Dietary data in action: How the HEAL study helps researchers study food insecurity and diet
The HEAL (HEALthy Eating and Supportive Environments) study has always been about more than collecting data. It’s about what that data can do.
Last week, HEAL study project manager Alex Pepetone showed what that looks like in practice, presenting at the Cancer Prevention Research Cluster (CPRC) Research Showcase at the University of British Columbia (UBC) on how HEAL dietary data could help answer a critical question: do experiences of food insecurity shape the quality of what Canadians eat?
What is the CPRC?
The Cancer Prevention Research Cluster is a transdisciplinary research group based at UBC’s School of Population and Public Health. Given that an estimated 40% of cancers are preventable, their mission is to bring together researchers, practitioners, and partners to close the know-do gap, i.e., the gap between what we know about cancer prevention and what we actually do about it.
What did Alex present?
Alex shared her proposed research on food insecurity and diet quality and how HEAL data makes that research possible.

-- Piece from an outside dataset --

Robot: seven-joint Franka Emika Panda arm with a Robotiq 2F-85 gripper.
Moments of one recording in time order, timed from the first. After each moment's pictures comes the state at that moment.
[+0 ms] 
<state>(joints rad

Food insecurity means not having reliable access to food due to limited financial resources. It’s a serious public health issue in Canada that has the potential to shape what people eat. For example, the high cost of food can shape what people are able to access and eat. Living in food-insecure households is linked to poor health, including an increased risk of cancer. Alex’s research will look at whether food insecurity is linked to lower diet quality, a factor that can shape the risk of developing cancer.
To do that, she’ll look at dietary data collected three different way, from short questionnaires to detailed day-by-day food logs, and use both traditional statistics and machine learning to find patterns in the data. The HEAL study provides exactly the kind of large-scale, real-world dietary information this kind of research needs to work.
Why does this matter?
Diet is an important factor linked to poor health, including cancer risk. But understanding how diet connects to cancer, especially for people facing barriers like food insecurity, requires large, high-quality datasets from across the country. The HEAL study was built to provide this novel resource.
Alex’s presentation was part of a broader showcase focused on collaboration. She identified three areas where working with CPRC researchers could strengthen her work: building the link between food insecurity and diet and cancer prevention, improving her research methods by applying machine learning, and extending the reach of her findings through knowledge translation.
“The whole focus of the event was collaboration … finding where your work overlaps with someone else’s and seeing what’s possible,” said Alex. “I shared three areas where I thought working with others could strengthen my research and the work with the HEAL study, and I walked away with such helpful advice and some really promising connections.”
The bigger picture
The HEAL study was designed to generate research like this. Every participant who logs what they ate and how they moved, and shares details about their neighbourhood is contributing to a dataset that researchers across Canada are using to ask better questions about health.
Alex’s presentation and work is one example, and our team is eagerly awaiting all that’s to come.